Antoine, 30 ans, petit-fils de Constance et fils aîné d’Amédée et Lysanne nous dit; J’ai une tante qui fait de la tachycardie (…) à l’exception d’un problème de haute pression et de tachycardie (…) mélange de stress, de surmenage (…) il y a de ma famille justement, on est portés à toujours vouloir en prendre plus (…) dans mon cas, je suis nerveux, stressé de nature (…) du côté de ma mère… le côté plus psychologique, donc dépression, antidépresseurs.

Antoine se réfère directement à l’hérédité en soulignant que les problèmes de santé qui en découlent sont surtout influencés par une compulsion à l’activité considérée comme un héritage familial culturel issu des valeurs paternelles. Sans le savoir, Martin confirme les paroles de son père au sujet de l’absence de maladies, mais renchérit sur ce qu’Antoine affirme sur le stress lié au besoin de performance et de productivité en disant :

On n’a jamais été vraiment malades (…) mais je stress avec un rien, je suis très nerveux (…) je veux tout le temps pousser plus (…) je pense que mon petit frère et mon père sont comme ça aussi (…) et on va peut-être péter une crise de cœur à 45 ans (…) juste à cause du stress.

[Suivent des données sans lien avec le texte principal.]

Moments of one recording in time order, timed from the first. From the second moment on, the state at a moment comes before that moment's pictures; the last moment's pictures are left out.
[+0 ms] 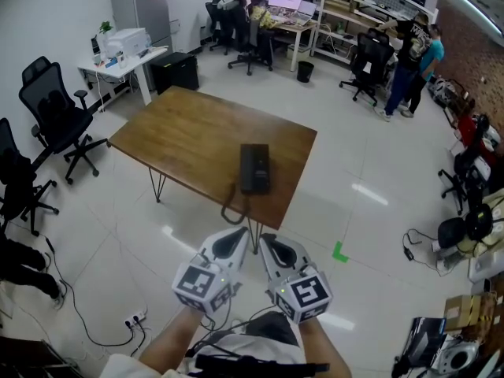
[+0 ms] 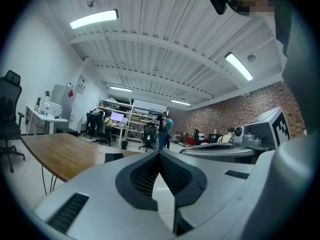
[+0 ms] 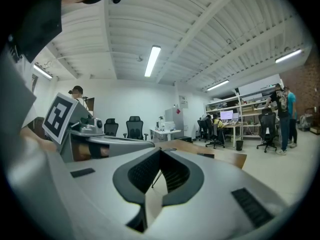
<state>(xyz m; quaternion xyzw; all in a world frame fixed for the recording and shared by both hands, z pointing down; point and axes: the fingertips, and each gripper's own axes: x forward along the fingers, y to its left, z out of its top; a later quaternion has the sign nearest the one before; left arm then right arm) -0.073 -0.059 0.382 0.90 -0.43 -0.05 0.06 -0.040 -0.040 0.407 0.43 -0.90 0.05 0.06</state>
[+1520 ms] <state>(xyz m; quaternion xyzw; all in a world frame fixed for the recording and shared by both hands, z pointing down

Plus tard il poursuivra sur l’aspect dépressif qui caractérise sa famille maternelle en disant ça m’a tout le temps achalé, surtout sur un point qui est la dépression que je veux pas aller là-dedans (…) je sais que c’est une maladie extrême d’un côté de ma famille. Les paroles de Martin suggèrent que le risque pour sa santé est lié à un comportement cherchant à satisfaire un besoin compulsif de performance menacé par l’héritage génétique qu’il perçoit ne pouvoir contrôler sciemment.

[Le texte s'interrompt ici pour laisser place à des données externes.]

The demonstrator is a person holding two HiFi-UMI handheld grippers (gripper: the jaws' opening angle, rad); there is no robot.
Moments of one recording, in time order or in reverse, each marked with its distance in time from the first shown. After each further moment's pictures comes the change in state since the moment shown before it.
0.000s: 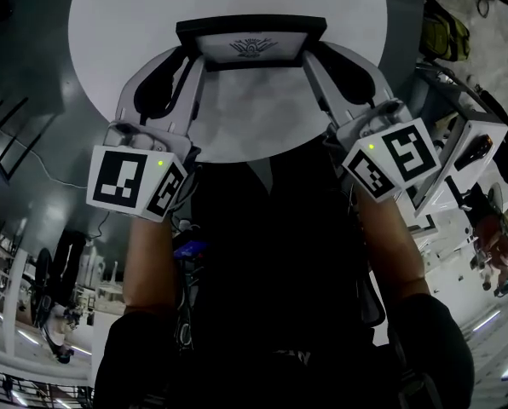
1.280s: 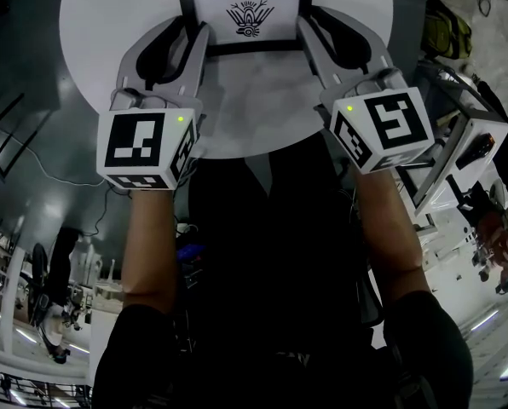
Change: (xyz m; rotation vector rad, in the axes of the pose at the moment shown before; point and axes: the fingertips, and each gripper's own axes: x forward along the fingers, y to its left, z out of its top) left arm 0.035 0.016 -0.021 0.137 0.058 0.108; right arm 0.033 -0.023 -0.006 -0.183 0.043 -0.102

Ces discours reflètent une continuité de sens où l’hérédité fait partie des représentations de la santé constituant un des vecteurs de l’identité biologique et psychique familiale intergénérationnelle. À ce niveau, les participants n’expriment pas consciemment que les facteurs héréditaires colorent leur identité mais celle-ci est déclinée dans leurs explications sur ce qui les caractérise en tant qu’individus actualisant des pratiques en

réponse à leur génotype et, « c’est parce que la valeur est dans le vivant qu’aucun jugement de valeur concernant son existence n’est porté sur lui. Là est le sens profond de l’identité attestée par le langage entre valeur et santé » (Canguilhem, 1969 : 158). Ainsi, s’il n’y pas de jugement adressé au génotype, par contre la capacité d’adaptation à celui-ci est exprimée en termes de bonnes ou de mauvaises habitudes où la normalisation vient appuyer une génétique défaillante. Sur ce plan, si d’une part, la capacité d’adaptation est partiellement déterminée par le génotype, d’autre part, l’adaptation à celui-ci ainsi qu’à l’environnement est déterminée par des conditions environnementales permettant l’actualisation de comportements issus de la culture familiale et sociale dominante influençant la définition et la perception de la santé déterminant le choix des pratiques adaptatives. Concrètement cela nous indique que « la sémantique est le reflet privilégié de l’histoire culturelle et de l’histoire individuelle, elle retrace donc la mémoire d’un apprentissage, celui du milieu extérieur qui concourt à la formation épigénétique de l’identité individuelle » (Danchin, 1977 : 207).

Ainsi vu, le capital biologique ne se limite pas uniquement à une question d’héritabilité, de maladie ou de santé puisqu’il se combine à des éléments culturels servant à améliorer le potentiel et la qualité de l’adaptation ouvrant ainsi la porte à une définition contemporaine de la santé. Conséquemment, cette définition de la santé axée sur les qualités de l’adaptation phénotypique se voit investie par un discours figurant une nouvelle donne démontrant les effets du contexte social, culturel et économique dans lequel se construisent le corps, la santé et la maladie. Aujourd’hui, le facteur principal modifiant la perception et la définition de la santé est ce à quoi les participants se réfèrent quand ils évoquent le stress, et cet élément physiologique fondamental à la vie humaine est aussi celui qui semble influencer significativement la perception et la définition des critères de la qualité de vie.